Collected material:
▼

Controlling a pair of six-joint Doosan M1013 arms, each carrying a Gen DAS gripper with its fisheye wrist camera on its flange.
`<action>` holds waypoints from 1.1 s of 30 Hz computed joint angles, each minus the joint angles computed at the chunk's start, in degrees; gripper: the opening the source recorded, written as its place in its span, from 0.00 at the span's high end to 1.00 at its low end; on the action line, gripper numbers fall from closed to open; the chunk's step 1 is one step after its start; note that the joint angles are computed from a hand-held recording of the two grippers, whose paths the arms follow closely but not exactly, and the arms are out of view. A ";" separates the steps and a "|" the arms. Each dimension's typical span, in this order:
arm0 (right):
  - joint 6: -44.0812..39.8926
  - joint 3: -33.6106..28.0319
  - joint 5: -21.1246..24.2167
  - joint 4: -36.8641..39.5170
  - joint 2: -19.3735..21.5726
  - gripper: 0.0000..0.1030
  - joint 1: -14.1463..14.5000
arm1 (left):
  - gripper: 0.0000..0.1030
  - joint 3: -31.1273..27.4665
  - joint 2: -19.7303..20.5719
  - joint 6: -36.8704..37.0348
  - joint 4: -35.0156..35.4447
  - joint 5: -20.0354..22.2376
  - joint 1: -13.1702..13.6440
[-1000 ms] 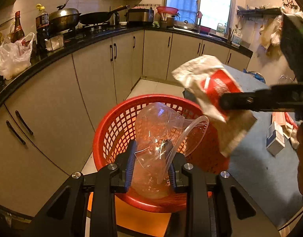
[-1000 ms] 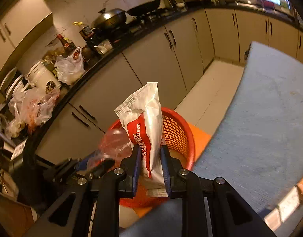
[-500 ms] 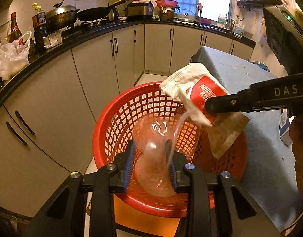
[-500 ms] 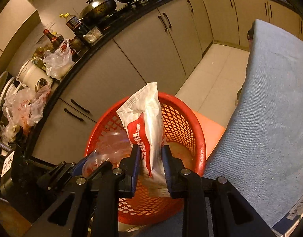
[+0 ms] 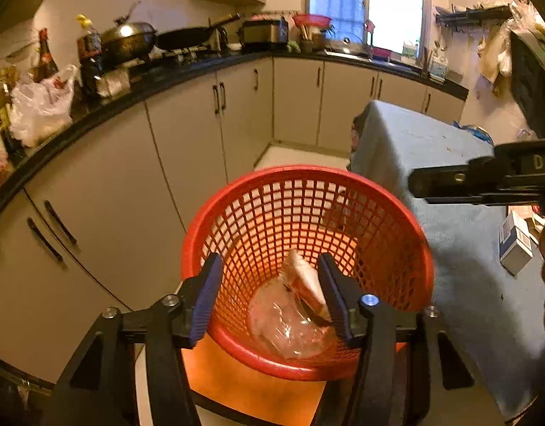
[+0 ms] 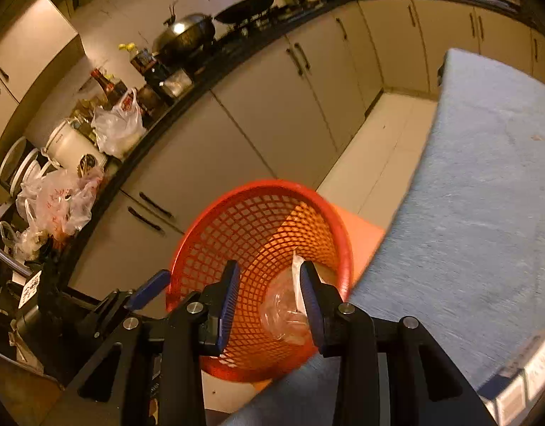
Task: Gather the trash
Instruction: 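Carry cup and snack bag over the orange wastebasket and open both grippers, then move both tools back over the table toward the white medicine box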
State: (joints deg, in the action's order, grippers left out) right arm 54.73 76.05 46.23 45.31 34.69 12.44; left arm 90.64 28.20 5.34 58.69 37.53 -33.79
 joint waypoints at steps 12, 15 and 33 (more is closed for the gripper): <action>-7.57 11.70 -10.20 5.76 -8.10 0.55 -2.90 | 0.34 -0.75 0.38 -7.19 8.17 10.98 -4.63; -8.81 13.72 -11.12 5.96 -9.30 0.55 -3.28 | 0.34 -1.09 0.58 -6.83 8.48 12.48 -5.44; -16.04 20.51 -11.89 13.11 -13.37 0.55 -7.46 | 0.30 -5.72 3.31 -1.11 12.52 21.97 -10.85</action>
State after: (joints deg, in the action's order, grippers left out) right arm 38.68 96.57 34.34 58.42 21.32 4.97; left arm 84.92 31.51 4.23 71.21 59.50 -44.64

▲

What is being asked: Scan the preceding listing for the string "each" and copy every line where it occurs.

Completed task:
Controlling a pair of six-joint Doosan M1013 arms, each carrying a Gen DAS gripper with its fisheye wrist camera on its flange.
`<action>` holds waypoints from 1.1 s of 30 Hz computed joint angles, each minus the joint angles computed at the chunk's start, in degrees; gripper: the opening the source recorded, written as its place in its span, from 0.00 at the span's high end to 1.00 at its low end; on the action line, gripper numbers fall from closed to open; the chunk's step 1 is one step after its start; note that the joint angles are computed from a hand-held recording of the two grippers, whose paths the arms follow closely but not exactly, and the arms are out of view. A ";" separates the steps and a "|" the arms. Each dimension's typical span, in this order:

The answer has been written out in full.